Subió las escaleras a zancadas.

Abrió de golpe la puerta de la habitación principal. No estaba esa silueta familiar. El vacío y la frialdad del lugar oprimieron su pecho.

Abrió suavemente el vestidor. Los vestidos estaban ahí, no faltaba ninguno. Menos mal, solo era un berrinche, seguramente quería que él fuera a rogarle.

Los nervios tensos de Lucas se relajaron un poco. Estaba a punto de darse la vuelta para irse cuando se dio cuenta de algo.

La ropa no faltaba, pero toda esa ropa se la había comprado él. De la ropa que Amanda trajo cuando se casaron, no quedaba ni una sola prenda.

Salió disparado del vestidor. La foto de los dos que estaba en la mesita de noche había desaparecido, pero las joyas en el joyero seguían ahí, intactas.

La mirada de Lucas cayó accidentalmente en el bote de basura, donde vio un cuaderno de dibujo destrozado. Como guiado por una fuerza extraña, lo recogió.

Eran bocetos hechos pedazos. Aunque los dibujos estaban arruinados, aún se podía distinguir quién era la persona retratada.

Cada página de ese cuaderno lo mostraba a él en diferentes estados. El parecido era innegable; era evidente cuánto sentimiento había puesto Amanda al dibujarlos.

***

Al ver esos dibujos, Lucas sintió una mezcla indescriptible de emociones.

En tres años de matrimonio, a ella le gustaba estar sola en casa cuidando las flores, tomando el sol, haciendo lo que podía. Siempre disfrutaba tranquilamente de cada día.

Aunque no podía ver, Lucas nunca la escuchó quejarse ni autocompadecerse. Ella era como un rayo de luz, cálida y suave.

¿Amanda había presentado una demanda de divorcio ante el tribunal?

Leyendo el contenido, Lucas tardó mucho en reaccionar.

Luego, tomó otro documento: un historial médico del hospital. Casi al mismo tiempo, Lucas levantó el recipiente de vidrio que estaba colocado justo en el centro.

Dentro del frasco transparente había una masa de carne y sangre, borrosa. Si se miraba con atención, parecía que se podían distinguir los contornos de unas extremidades.

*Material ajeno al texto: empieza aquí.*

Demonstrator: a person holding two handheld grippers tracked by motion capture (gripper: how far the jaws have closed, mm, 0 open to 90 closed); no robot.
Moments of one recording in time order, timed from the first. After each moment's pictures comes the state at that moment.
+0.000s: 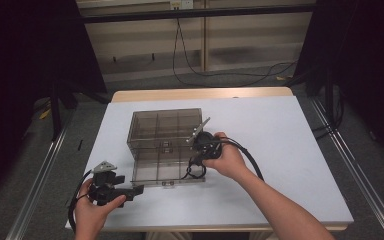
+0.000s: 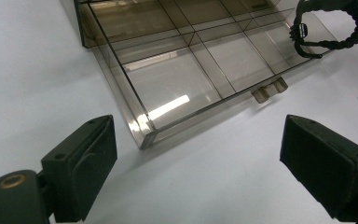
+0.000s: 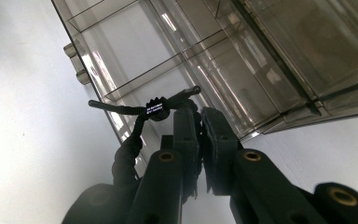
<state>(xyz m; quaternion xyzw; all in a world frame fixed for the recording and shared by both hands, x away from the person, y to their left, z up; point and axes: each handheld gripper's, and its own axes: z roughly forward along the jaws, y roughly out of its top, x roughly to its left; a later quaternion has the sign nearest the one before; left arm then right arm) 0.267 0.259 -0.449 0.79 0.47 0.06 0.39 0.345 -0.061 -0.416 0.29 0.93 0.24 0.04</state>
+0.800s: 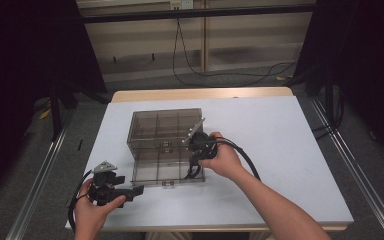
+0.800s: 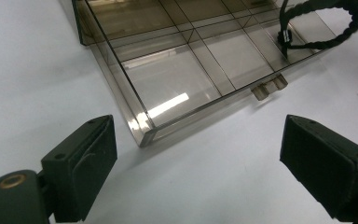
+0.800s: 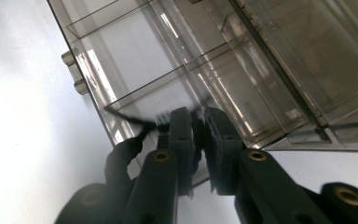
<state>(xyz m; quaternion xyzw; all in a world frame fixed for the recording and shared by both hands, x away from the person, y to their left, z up) 0.267 0.259 -0.449 0.79 0.47 0.05 0.39 0.347 -0.051 -0.418 0.28 0.93 0.24 0.05</state>
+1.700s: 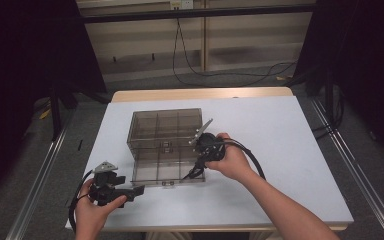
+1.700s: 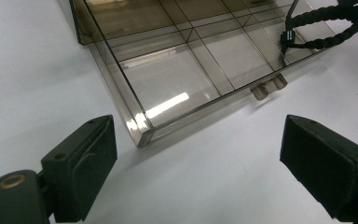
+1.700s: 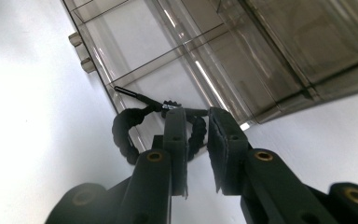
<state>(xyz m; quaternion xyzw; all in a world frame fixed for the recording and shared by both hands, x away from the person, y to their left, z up) 0.267 0.258 -0.449 0.79 0.47 0.05 0.38 0.335 -0.068 -0.409 0.28 0.93 0.24 0.05</state>
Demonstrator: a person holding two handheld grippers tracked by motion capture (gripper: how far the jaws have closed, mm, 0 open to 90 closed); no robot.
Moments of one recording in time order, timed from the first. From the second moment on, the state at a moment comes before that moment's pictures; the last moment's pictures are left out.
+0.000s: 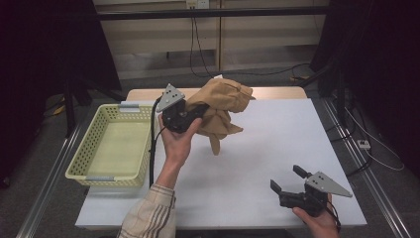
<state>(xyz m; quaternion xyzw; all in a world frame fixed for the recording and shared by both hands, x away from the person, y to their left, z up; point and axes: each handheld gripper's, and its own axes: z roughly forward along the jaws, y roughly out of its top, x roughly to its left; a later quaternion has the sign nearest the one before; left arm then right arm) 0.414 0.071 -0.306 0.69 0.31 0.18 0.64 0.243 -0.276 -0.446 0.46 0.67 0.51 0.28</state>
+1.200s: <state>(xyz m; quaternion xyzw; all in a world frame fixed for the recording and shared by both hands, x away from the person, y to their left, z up) 0.439 0.062 -0.357 0.72 0.34 0.17 0.58 0.243 -0.275 -0.446 0.46 0.67 0.51 0.28</state>
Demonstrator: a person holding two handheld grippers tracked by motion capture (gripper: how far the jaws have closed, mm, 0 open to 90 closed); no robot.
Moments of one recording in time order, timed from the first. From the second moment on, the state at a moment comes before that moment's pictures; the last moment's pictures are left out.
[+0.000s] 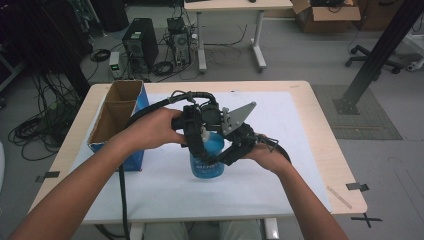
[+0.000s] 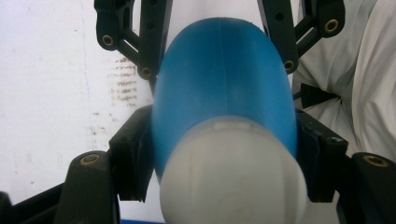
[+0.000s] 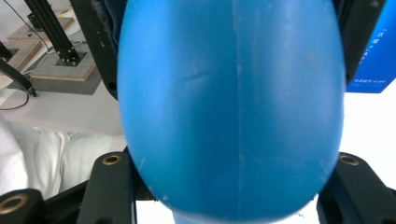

Las pupilas de Lucas se contrajeron violentamente. Sintió punzadas de dolor en el corazón y un nudo en la garganta. Le temblaban las manos mientras murmuraba para sí mismo:

—No, es imposible. No lo creo. No.

Con los ojos inyectados en sangre y desorbitados, Lucas se tambaleó unos pasos, su voz cargada de terror:

—¿Mi hijo? No, seguro me estás engañando. Sí, esto es una mentira.